*** INPUT FOR THIS TASK

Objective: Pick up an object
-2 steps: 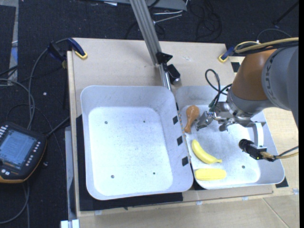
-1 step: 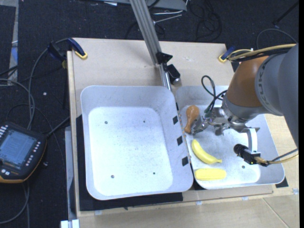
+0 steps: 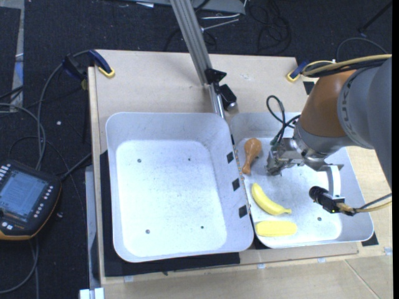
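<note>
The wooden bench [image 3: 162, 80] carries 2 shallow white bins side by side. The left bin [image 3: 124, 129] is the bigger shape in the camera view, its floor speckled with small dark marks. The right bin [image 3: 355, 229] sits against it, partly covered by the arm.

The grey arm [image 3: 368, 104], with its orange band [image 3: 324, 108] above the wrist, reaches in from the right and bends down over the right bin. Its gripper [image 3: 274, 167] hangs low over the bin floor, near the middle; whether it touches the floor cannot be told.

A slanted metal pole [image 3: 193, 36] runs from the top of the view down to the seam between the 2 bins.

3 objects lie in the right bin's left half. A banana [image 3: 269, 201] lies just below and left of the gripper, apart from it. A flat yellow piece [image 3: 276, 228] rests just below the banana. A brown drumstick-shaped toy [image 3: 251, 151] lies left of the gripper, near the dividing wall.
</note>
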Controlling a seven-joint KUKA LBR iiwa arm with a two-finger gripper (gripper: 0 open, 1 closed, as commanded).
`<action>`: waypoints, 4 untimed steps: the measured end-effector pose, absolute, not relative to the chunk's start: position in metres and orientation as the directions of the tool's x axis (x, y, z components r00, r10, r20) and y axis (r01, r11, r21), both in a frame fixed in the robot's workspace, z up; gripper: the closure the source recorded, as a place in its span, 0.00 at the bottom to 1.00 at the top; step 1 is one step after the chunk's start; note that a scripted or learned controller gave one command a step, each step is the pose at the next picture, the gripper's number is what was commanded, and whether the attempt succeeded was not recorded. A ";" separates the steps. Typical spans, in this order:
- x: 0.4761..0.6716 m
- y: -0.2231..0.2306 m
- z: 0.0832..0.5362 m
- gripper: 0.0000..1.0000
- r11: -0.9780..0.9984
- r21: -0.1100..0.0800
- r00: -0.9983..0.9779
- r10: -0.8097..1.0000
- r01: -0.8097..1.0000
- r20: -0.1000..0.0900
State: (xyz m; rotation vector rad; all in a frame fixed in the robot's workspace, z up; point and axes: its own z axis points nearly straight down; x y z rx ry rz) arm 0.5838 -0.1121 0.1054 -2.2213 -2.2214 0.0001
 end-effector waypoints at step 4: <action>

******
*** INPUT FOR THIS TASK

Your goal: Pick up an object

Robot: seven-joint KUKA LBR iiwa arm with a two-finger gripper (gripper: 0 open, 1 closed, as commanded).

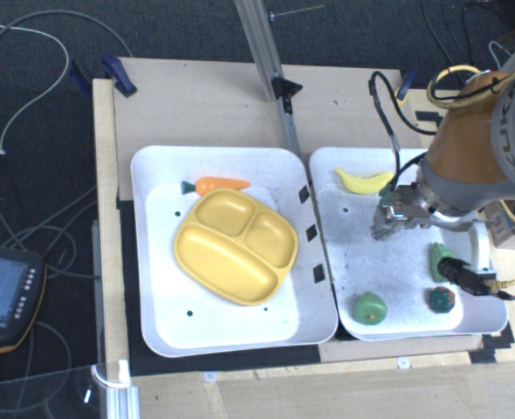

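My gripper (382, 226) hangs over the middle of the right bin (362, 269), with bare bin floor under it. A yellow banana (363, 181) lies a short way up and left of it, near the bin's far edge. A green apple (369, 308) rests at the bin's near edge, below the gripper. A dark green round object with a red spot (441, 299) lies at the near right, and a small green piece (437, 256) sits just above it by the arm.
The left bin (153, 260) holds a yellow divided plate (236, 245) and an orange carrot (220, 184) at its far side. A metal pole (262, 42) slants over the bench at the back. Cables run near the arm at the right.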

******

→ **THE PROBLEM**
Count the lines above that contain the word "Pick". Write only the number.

→ **EXERCISE RESULT**
2